What operating system are you using?

No response

What installation option are you using?

No response

Relevant log output

No response

jwnimmer-tri commented 1 year ago

Thanks for this, I'll try to see what I can find.

What OS were you running on when you experienced the fault? It looks like Python 3.10, so I'm guessing Ubuntu 22?

cohnt commented 1 year ago

Yes, Python 3.10 with Ubuntu 22.04 (technically Tuxedo OS, but they're basically the same thing). Thanks for taking a look, and let me know if there's any other information you need!

hongkai-dai commented 1 year ago

@jwnimmer-tri have you made progress on this issue?

jwnimmer-tri commented 1 year ago

No, I haven't had time to circle back yet.
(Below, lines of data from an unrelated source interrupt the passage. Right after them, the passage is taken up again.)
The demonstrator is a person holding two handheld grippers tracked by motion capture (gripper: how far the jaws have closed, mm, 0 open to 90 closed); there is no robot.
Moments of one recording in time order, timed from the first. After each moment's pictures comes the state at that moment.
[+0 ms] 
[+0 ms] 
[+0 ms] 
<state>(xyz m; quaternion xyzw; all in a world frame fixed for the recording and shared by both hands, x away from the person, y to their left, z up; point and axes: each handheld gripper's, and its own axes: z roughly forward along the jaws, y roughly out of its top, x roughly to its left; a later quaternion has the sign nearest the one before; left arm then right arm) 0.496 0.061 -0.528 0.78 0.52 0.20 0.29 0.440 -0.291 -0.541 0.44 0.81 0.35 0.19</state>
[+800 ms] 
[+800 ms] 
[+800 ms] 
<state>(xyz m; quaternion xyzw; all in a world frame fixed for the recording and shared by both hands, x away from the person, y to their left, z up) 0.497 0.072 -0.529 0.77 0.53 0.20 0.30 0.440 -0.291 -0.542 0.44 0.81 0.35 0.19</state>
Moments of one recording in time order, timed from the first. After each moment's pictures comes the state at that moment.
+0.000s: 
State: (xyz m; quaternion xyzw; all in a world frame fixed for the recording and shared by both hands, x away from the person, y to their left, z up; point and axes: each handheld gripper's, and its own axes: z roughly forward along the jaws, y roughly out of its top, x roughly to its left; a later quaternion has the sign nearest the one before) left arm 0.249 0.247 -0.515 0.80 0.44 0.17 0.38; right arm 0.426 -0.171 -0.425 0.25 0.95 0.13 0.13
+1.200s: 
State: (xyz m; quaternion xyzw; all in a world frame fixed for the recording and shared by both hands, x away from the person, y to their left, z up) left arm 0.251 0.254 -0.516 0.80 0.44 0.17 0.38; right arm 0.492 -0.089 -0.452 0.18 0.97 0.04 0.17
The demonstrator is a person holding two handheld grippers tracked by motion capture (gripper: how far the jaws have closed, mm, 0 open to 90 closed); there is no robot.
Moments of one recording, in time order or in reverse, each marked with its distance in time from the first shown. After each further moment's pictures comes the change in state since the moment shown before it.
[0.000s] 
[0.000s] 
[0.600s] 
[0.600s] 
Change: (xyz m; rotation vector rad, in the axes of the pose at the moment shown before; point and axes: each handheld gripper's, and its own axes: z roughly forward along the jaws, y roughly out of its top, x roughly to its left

cohnt commented 1 year ago

I was able to distill this into a simpler example, by modifying some of Russ' code in underactuated. You can find my modifications here -- all I've done is change

    options = FiniteHorizonLinearQuadraticRegulatorOptions()
    options.x0 = x_trajectory
    options.u0 = u_trajectory

to

    options = FiniteHorizonLinearQuadraticRegulatorOptions()
    options.x0 = options.xd = x_trajectory
    options.u0 = options.ud = u_trajectory

So the issue is definitely occurring when manually setting the desired and nominal trajectories, but I don't have an intuition as to why.

hongkai-dai commented 1 year ago

I will look into this later.

hongkai-dai commented 1 year ago

@cohnt does the segfault occur for pendulum or the cart-pole? I tried to set options.xd and options.ud for some simple example in C++ and the code runs fine. I think now I need to exactly re-write the pendulum/cart-pole example in C++ to reproduce this seg fault.

cohnt commented 1 year ago

It occurs for the acrobot, in the "Trajectory stabilization with (finite-horizon) LQR" block.